[Stored data]
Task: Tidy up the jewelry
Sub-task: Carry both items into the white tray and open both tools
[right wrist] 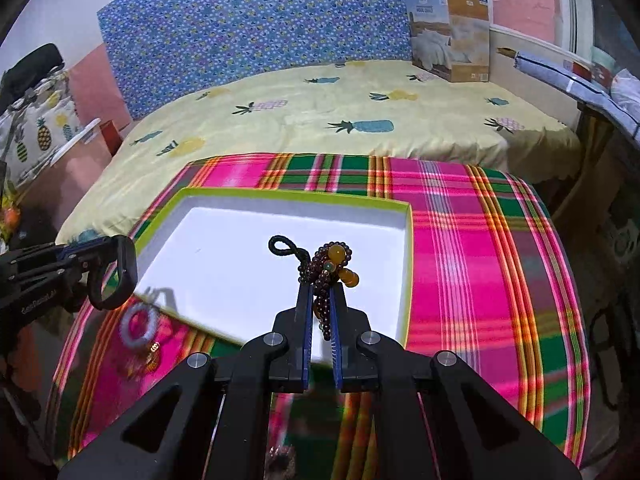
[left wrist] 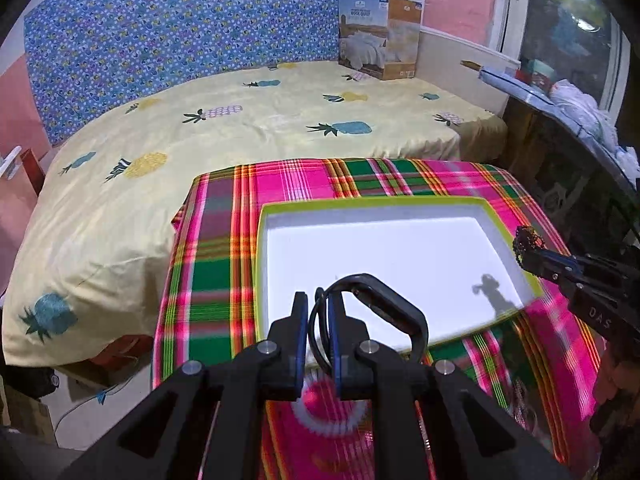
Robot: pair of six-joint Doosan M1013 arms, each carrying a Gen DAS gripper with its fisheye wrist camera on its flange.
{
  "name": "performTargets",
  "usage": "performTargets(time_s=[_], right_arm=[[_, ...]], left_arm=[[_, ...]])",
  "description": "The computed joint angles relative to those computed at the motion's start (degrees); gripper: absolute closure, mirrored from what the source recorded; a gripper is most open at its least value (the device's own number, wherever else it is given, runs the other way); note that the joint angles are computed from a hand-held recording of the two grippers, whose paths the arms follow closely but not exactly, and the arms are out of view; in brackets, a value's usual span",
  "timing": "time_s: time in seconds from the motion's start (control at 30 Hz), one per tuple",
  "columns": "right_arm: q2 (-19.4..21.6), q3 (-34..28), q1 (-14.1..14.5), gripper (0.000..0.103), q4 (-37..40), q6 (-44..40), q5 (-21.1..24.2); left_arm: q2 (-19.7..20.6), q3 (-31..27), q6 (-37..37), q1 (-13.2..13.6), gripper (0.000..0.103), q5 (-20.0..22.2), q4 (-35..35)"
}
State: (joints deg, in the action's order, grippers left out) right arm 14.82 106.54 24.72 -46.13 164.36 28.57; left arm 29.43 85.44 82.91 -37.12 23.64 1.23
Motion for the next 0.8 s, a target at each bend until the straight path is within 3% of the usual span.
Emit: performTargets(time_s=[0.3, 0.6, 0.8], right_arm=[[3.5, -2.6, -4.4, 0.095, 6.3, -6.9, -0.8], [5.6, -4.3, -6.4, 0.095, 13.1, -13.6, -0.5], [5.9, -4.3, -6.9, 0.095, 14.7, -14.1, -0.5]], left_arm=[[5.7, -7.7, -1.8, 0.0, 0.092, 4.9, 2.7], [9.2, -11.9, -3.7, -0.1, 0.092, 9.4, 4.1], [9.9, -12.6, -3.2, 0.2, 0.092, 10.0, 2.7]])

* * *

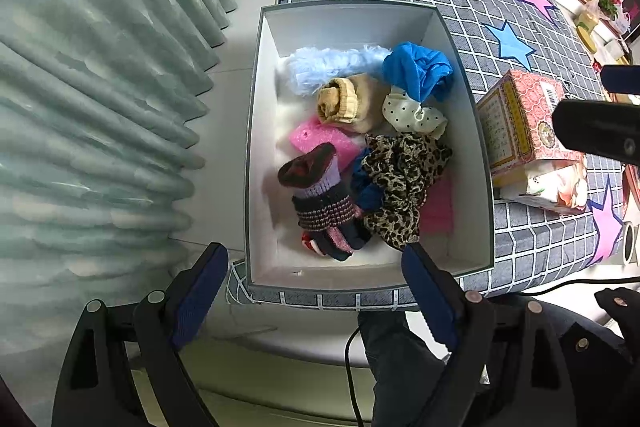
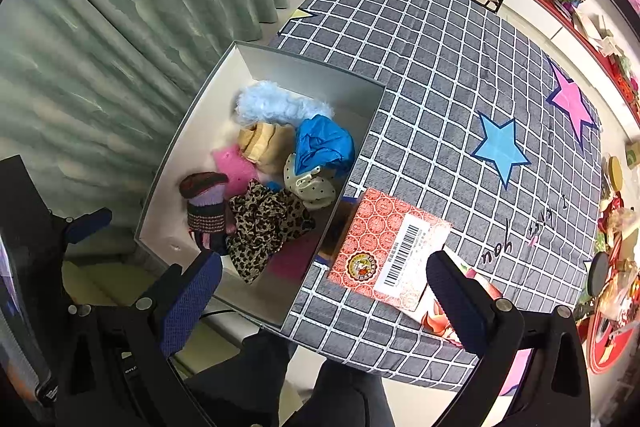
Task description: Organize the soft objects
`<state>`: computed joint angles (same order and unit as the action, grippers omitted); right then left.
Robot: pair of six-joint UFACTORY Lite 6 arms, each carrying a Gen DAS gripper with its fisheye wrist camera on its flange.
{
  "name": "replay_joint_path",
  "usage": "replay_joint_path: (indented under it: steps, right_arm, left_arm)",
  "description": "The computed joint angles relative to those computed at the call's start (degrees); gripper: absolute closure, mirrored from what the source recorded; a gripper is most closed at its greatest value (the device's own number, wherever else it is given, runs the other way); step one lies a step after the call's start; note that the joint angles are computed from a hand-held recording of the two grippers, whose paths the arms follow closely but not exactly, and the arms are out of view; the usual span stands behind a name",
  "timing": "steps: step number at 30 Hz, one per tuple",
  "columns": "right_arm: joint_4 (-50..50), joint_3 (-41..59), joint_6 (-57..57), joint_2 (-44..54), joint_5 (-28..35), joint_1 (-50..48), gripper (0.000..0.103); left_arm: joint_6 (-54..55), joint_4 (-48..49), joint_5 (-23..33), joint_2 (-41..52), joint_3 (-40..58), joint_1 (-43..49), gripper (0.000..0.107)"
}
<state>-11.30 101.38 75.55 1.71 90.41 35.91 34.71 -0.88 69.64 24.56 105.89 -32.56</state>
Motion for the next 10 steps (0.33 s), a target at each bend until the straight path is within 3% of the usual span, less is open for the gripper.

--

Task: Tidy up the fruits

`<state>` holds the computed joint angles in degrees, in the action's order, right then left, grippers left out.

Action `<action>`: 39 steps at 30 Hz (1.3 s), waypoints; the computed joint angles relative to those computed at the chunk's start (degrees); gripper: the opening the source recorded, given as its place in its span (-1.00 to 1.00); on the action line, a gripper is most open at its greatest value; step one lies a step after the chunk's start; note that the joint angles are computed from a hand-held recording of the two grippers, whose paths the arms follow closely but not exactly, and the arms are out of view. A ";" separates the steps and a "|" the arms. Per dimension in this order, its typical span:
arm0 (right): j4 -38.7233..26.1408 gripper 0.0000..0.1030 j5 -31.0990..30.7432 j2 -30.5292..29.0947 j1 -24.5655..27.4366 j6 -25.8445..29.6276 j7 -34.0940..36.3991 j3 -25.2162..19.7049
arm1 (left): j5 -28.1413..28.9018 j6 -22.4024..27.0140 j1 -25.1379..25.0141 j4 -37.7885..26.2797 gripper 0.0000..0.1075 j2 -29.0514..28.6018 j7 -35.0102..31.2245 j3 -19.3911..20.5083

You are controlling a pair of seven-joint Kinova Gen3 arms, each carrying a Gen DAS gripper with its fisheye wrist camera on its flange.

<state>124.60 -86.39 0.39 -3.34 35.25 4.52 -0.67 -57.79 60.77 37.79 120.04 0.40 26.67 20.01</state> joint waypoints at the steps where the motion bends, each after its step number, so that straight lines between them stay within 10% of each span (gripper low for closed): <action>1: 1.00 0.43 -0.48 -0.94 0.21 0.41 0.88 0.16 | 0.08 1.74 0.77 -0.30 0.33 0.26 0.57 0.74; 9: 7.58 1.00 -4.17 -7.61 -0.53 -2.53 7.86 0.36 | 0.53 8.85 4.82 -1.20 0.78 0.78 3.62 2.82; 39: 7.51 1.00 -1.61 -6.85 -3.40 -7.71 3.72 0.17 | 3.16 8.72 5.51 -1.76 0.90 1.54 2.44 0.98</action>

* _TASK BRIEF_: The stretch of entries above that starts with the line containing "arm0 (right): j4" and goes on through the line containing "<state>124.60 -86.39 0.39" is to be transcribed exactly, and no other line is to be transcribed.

* _ANSWER BOX_:
arm0 (right): j4 -38.7233..26.1408 gripper 0.0000..0.1030 j5 -31.0990..30.7432 j2 -30.5292..29.0947 j1 -24.5655..27.4366 j6 -25.8445..29.6276 j7 -34.0940..36.3991 j3 -25.2162..19.7049
arm1 (left): j5 -28.1413..28.9018 j6 -22.4024..27.0140 j1 -25.1379..25.0141 j4 -37.7885..26.2797 gripper 0.0000..0.1075 j2 -29.0514..28.6018 j7 -35.0102..31.2245 j3 -19.3911..20.5083

You are controlling a pair of seven-joint Kinova Gen3 arms, each carrying a Gen DAS gripper with its fisheye wrist camera on its flange.

<state>124.60 -86.39 0.39 -3.34 35.25 4.52 -0.67 -57.79 60.77 37.79 120.04 0.40 26.67 20.01</state> joint waypoints at the steps where the motion bends, each after its step number, so that straight lines between them stay within 10% of each span (gripper low for closed): <action>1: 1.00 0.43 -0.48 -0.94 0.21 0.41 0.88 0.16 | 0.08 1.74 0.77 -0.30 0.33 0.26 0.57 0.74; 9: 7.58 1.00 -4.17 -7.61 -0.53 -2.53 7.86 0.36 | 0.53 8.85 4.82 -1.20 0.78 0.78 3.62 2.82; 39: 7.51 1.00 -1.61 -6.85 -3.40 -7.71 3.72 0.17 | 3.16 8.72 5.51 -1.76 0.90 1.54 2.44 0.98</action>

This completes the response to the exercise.